Every line of the records must be repeated exactly; pictures stay out.

------------------------------------------------------------

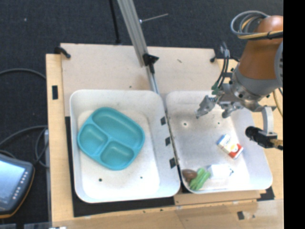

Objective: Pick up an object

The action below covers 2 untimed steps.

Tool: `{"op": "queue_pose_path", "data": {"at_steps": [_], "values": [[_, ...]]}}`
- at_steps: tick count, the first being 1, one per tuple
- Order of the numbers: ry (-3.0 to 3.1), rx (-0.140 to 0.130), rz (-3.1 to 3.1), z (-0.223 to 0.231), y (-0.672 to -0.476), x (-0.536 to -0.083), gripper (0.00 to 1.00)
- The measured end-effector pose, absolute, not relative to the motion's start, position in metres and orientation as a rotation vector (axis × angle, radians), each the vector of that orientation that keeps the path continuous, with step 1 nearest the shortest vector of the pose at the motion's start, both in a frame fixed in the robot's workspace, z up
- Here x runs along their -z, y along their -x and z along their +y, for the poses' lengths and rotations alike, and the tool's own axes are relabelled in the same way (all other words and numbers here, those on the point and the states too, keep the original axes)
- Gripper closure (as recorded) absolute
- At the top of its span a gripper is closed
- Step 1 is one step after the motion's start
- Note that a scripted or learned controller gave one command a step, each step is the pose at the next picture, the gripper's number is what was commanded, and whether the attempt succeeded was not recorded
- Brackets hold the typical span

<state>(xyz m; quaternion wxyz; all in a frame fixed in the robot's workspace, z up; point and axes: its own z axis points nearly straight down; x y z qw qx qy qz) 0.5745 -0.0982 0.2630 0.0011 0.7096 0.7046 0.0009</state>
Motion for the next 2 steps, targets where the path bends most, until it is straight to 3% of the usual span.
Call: {"op": "queue_pose_path", "data": {"at_steps": [1,2], "values": [[-2.229,-0.005,2.207,-0.099,-0.575,-0.274,1.00],[-2.220,0.006,2.232,-0.047,-0.543,-0.202,1.00]]}}
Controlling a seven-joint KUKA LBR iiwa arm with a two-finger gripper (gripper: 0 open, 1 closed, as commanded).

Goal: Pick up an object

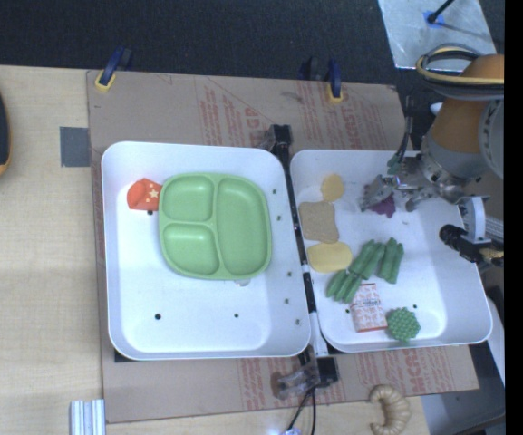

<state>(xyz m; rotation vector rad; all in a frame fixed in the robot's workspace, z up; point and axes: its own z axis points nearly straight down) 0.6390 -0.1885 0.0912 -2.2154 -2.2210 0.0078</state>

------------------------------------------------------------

Answer section
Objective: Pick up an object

The action below covers 2 untimed steps.

Tool: `{"op": "queue_pose_path", "data": {"at_steps": [_], "values": [[_, ...]]}}`
- at_steps: tick count, the first being 1, one per tuple
- Order of the numbers: ry (-3.0 to 3.1), rx (-0.140 to 0.130), rz (-3.1 to 3.1), z (-0.223 to 0.231), y (-0.672 to -0.476), x (-0.536 to -0.083), gripper (0.00 to 1.00)
- The measured end-effector pose, absolute, not relative to the motion's start, position in metres and orientation as a rotation vector (axis × angle, radians), each the vector of that orientation that keeps the path continuous, with step 1 nearest the shortest vector of the pose at the motion's start, both in a frame fixed in the robot's workspace, z up
- Here x runs along their -z, y along their -x and z along their +y, for the poses' lengths and rotations alike, and the tool's own axes are relabelled in the same way (all other words and numbers here, those on the point and the states too, keep the original axes)
- Gripper closure (as recorded) absolute
- At the top of its span a gripper is closed
- Step 1 is one step after the motion's start
- Note that a scripted or learned controller gave one command a step, each step is the pose at the next picture, the gripper's number is what was commanded, and whether the attempt succeeded was not recorded
- Brackets hold the typical span

<state>(xyz m; quaternion wxyz; all in a frame fixed in the robot's workspace, z up; point and axes: its own z axis points nearly straight down; x y z qw qx qy qz) 0.5745 -0.0982 0.2630 0.0011 0.7096 0.7046 0.0009</state>
Motion for the next 2 steps, targets where the path bends most, until it is straight to 3% of the usual span.
Call: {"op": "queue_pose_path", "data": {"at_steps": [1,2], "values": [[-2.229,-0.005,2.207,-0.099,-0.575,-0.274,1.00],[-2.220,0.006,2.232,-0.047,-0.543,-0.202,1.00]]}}
Controlling a seven-joint KUKA LBR iiwa arm with a two-finger gripper (gripper: 0 open, 1 closed, as commanded).

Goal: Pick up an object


<state>(xyz m; rotation vector rad; all in a frame fixed in the robot's workspace, z up; point and axes: its own z axis points nearly straight down) 0.6390 -0.1885 0.0912 -2.2154 -2.2210 0.0078</state>

Work on this exercise is finished.